Task statement: Which lines have the string "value"? Copy all of them from the entries below.

Data for the task:
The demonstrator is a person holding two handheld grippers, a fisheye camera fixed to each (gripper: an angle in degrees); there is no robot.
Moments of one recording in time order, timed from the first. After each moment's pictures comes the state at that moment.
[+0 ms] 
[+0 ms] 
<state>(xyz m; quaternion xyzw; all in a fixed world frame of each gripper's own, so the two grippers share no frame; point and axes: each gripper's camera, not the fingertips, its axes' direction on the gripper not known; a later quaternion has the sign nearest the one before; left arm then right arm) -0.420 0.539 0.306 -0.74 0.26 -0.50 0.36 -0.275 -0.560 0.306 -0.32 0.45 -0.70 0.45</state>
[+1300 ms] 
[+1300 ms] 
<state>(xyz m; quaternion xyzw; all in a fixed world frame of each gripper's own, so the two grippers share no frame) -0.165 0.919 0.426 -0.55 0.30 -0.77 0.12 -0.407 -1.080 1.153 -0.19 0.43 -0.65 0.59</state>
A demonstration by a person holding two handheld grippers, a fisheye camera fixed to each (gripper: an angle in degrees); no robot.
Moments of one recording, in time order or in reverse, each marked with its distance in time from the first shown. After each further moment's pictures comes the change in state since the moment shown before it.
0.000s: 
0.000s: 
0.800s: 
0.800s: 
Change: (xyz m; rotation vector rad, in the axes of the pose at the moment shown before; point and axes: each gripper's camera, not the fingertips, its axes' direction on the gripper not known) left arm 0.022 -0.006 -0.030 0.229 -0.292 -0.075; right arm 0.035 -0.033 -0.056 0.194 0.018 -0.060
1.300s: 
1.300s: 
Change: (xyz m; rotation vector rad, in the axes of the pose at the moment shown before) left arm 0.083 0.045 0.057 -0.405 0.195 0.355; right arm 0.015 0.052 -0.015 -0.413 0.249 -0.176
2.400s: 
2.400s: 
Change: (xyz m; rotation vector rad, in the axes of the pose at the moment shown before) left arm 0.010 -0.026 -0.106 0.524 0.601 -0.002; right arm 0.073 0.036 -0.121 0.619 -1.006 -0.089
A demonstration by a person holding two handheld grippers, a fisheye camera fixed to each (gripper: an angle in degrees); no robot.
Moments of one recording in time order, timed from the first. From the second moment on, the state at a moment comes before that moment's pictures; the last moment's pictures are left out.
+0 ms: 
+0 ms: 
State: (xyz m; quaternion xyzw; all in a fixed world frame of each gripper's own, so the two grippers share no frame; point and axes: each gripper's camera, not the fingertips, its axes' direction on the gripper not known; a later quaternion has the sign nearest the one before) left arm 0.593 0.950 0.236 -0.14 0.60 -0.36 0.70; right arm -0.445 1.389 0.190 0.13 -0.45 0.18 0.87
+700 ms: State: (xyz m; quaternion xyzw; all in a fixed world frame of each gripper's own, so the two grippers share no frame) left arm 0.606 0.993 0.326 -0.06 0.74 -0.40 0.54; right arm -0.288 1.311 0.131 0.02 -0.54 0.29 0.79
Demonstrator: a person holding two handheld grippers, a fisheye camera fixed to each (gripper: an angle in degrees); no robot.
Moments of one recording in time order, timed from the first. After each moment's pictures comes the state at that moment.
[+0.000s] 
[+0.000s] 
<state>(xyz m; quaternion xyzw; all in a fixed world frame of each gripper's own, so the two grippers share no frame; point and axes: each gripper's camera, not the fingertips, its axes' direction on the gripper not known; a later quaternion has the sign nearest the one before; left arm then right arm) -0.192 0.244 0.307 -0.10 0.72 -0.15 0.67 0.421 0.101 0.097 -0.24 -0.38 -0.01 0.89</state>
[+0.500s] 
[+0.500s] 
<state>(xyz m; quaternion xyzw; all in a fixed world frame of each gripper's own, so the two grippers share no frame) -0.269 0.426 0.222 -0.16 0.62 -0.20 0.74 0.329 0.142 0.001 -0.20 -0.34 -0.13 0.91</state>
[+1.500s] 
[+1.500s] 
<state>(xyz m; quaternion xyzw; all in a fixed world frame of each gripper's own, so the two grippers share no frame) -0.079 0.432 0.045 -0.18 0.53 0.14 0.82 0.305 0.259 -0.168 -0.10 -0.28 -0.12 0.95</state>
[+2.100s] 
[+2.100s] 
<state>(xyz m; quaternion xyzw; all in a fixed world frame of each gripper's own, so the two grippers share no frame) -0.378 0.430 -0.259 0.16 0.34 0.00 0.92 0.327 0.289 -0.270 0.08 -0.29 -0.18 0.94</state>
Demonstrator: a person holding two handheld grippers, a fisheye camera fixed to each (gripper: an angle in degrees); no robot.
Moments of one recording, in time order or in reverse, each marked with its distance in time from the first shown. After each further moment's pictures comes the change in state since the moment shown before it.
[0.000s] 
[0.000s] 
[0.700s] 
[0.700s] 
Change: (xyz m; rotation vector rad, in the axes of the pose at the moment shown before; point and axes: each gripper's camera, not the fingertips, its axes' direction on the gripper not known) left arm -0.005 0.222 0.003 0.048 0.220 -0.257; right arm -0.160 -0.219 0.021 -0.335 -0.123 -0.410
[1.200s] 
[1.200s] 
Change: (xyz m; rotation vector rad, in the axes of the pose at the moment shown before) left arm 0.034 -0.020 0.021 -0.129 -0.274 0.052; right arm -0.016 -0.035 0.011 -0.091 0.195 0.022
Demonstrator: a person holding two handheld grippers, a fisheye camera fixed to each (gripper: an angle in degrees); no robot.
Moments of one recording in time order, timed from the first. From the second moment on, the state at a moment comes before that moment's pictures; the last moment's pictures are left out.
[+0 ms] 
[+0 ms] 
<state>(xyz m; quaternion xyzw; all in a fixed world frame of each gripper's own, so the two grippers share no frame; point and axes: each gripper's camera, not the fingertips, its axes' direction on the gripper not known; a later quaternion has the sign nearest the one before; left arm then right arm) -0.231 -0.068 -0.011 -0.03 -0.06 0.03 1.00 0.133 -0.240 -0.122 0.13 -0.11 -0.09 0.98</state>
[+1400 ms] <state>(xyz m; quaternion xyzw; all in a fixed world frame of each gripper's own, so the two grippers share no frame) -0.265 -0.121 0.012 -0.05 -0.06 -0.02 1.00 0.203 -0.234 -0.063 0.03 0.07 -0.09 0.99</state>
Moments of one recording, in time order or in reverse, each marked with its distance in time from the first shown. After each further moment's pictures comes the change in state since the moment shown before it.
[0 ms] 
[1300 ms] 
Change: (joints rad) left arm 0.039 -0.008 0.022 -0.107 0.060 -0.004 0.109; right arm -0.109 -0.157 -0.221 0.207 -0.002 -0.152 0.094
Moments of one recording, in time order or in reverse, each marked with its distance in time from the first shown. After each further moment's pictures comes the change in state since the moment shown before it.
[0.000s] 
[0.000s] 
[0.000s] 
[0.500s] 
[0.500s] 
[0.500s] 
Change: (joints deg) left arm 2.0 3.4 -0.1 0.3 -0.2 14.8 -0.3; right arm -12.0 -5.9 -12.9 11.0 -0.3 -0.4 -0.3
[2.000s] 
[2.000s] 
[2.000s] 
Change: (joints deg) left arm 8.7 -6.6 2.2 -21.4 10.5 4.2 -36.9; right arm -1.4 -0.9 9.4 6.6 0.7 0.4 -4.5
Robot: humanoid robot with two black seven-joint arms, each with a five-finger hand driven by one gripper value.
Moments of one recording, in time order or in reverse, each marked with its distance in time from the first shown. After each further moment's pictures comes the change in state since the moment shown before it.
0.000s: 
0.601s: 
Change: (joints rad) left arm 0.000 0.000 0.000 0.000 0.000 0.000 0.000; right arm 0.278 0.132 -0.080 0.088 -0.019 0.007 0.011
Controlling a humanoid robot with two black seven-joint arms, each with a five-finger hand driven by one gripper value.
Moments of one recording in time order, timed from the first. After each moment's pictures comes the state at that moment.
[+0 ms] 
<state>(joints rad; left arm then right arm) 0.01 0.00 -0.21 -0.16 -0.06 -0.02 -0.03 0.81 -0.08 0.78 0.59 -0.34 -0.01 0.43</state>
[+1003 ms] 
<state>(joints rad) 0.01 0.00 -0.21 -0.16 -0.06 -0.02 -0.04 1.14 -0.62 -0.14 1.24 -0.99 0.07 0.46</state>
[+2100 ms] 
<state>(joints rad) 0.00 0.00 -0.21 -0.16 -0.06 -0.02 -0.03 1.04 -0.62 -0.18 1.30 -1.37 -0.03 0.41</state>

Response area:
Robot: humanoid robot with two black seven-joint arms, each with a five-finger hand driven by one gripper value.
Controlling a humanoid robot with two black seven-joint arms, each with a five-finger hand driven by one gripper value.

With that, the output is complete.